> _Data below_:
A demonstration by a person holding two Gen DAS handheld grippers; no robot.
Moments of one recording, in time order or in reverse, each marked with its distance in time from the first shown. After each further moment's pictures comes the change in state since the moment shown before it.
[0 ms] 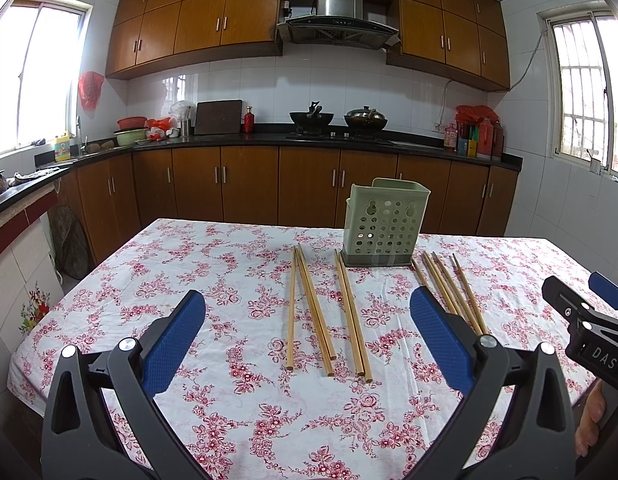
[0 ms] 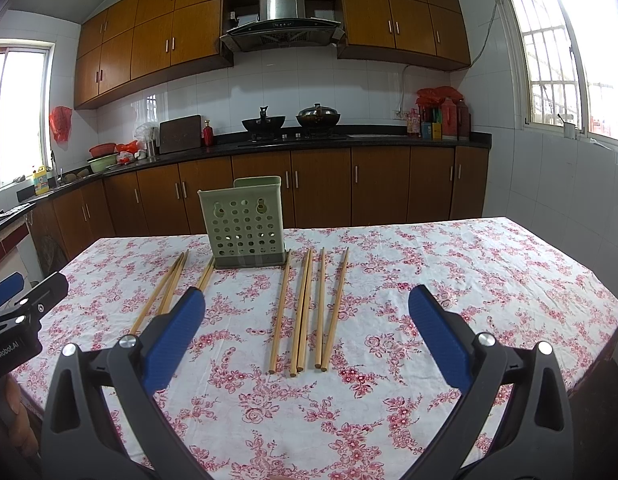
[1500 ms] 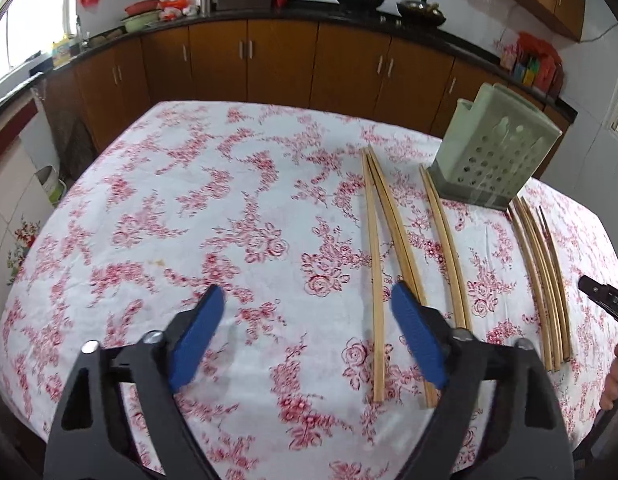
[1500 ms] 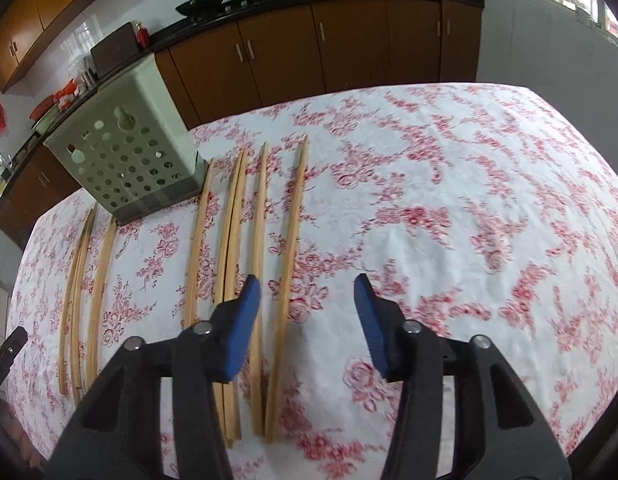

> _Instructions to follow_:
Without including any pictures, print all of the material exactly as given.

> _Solution_:
A demonstration by a person holding two Gen DAS handheld grippers; no robot.
Moments of one recording, in time order or in reverse, each marked with its distance in time from the first shown. After each further moment's pictures comes the change in state since the moment shown before it.
[0 ms] 
[0 ms] 
[1500 ms] 
[1500 ms] 

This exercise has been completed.